直到我起身去浴室,才感覺到不對勁——腿間不斷有液體流下,而且那種被過度使用的酸痛感絕對不是做夢能解釋的。
"大毛!"我怒吼著沖回臥室,"你昨晚是不是趁我睡著的時候…那個我了?"
大毛的耳朵立刻耷拉下來雖然他現在是人耳,但這個動作太像狗了:"主人說過隨時都可以的…"
"那也不能在我完全不知情的情況下啊!"我抓起枕頭砸他,"這…這算是強奸你知道嗎?"

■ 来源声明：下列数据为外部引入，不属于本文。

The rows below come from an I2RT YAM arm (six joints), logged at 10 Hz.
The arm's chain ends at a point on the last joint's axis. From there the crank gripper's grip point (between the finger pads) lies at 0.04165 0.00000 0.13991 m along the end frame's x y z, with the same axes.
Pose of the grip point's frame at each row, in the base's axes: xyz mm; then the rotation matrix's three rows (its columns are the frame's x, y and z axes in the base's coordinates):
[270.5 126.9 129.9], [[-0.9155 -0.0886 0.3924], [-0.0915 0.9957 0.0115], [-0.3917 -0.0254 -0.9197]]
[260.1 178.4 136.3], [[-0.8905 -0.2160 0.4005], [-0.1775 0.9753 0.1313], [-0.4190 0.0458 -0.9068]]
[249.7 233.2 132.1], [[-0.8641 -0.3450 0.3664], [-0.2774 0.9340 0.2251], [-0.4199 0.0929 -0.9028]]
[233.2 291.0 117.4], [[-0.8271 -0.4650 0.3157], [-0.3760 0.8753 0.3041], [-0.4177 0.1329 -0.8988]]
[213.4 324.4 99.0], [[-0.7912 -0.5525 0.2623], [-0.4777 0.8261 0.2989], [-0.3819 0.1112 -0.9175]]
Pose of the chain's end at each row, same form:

大毛委屈地抱住頭:"可是主人明明也有感覺…還高潮了兩次…"
"什么?!"我聲音提高了八度。
"主人這里…"他突然伸手按在我的小腹上,"收縮得特別厲害,還流了好多水…"
我羞恥得想找個地縫鉆進去。最可怕的是,我隱約記得那些片段——被擺成各種姿勢,無法反抗的快感,甚至…還吞下了他的精液。
"你…你…"我氣得說不出話來。
大毛突然跪下來抱住我的腰:"主人對不起…我太想要主人了…"他抬頭看我,眼睛濕漉漉的,"主人懲罰我吧,怎么懲罰都行…"
看著他這副樣子,我的怒氣莫名其妙消了一半。畢竟…從技術上講,他曾經是我的狗,現在雖然變成了人,但某些本能可能還在。